§ **REQUIRED ACTION**: Please transcribe exactly, and only, the lines of the data below between the line holding "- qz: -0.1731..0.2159" and the line holding "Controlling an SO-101", inclusive.

§ **DATASET CONTENT**:
============
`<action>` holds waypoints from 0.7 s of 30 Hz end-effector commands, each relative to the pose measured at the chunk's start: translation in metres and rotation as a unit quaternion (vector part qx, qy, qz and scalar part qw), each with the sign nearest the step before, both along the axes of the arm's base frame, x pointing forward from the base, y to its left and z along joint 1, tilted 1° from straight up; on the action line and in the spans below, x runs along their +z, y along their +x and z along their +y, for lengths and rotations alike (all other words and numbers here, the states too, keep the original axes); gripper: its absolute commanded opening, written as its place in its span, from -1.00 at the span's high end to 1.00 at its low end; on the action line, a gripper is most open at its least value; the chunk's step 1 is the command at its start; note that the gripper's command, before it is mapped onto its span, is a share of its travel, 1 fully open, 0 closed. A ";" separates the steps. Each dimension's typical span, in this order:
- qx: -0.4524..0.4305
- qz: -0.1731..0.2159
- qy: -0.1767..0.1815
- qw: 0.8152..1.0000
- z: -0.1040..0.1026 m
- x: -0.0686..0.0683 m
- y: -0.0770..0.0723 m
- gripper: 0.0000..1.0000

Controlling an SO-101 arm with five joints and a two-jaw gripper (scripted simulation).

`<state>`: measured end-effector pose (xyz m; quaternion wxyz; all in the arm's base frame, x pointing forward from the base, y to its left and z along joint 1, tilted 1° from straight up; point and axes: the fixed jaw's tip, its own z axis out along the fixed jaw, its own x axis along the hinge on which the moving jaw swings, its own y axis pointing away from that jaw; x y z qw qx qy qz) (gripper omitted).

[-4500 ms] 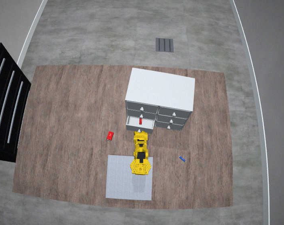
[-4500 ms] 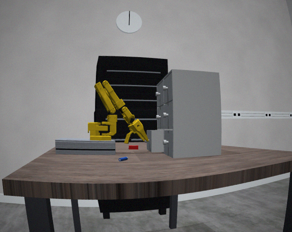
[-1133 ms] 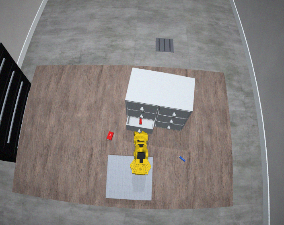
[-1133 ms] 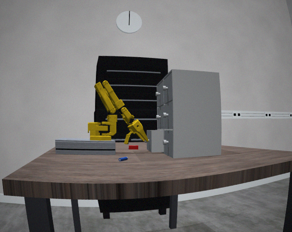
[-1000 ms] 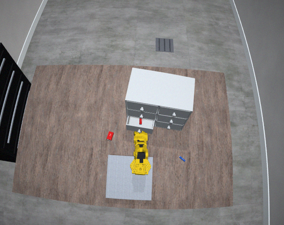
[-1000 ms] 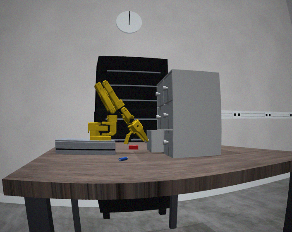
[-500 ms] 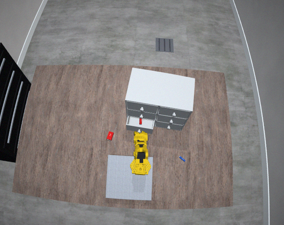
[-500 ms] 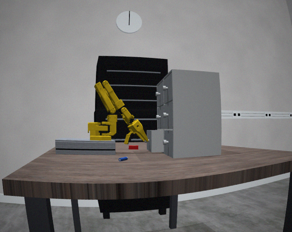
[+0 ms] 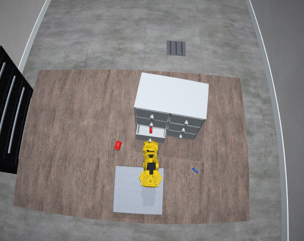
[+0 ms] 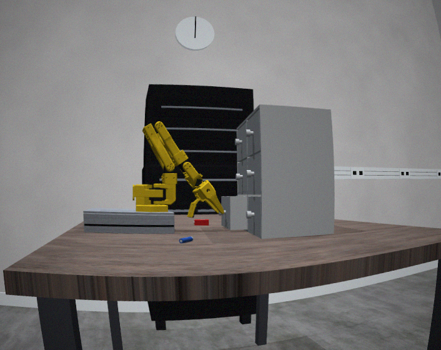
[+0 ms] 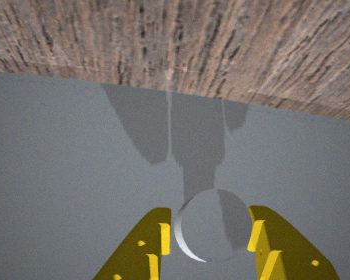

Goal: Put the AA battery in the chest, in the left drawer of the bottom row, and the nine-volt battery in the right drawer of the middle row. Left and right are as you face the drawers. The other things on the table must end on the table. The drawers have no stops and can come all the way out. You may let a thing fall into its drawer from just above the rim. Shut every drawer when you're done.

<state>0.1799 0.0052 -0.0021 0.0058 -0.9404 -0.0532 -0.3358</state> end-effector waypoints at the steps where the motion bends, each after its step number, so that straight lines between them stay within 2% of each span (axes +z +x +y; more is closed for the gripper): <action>1: 0.001 0.007 0.001 1.000 0.001 -0.003 -0.004 0.79; 16: 0.001 0.007 0.001 1.000 0.001 -0.003 -0.004 1.00; 21: 0.001 0.007 0.001 1.000 0.001 -0.003 -0.004 1.00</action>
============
§ **RESPONSE TO THIS EXERCISE**:
- qz: -0.1731..0.2159
- qy: -0.1767..0.1815
- qw: 0.8152..1.0000
- z: -0.1040..0.1026 m
- x: -0.0686..0.0683 m
- y: -0.0770..0.0723 m
- gripper: 0.0000..1.0000

Controlling an SO-101 arm with five joints and a two-jaw gripper (scripted simulation).

The exercise is complete as it stands.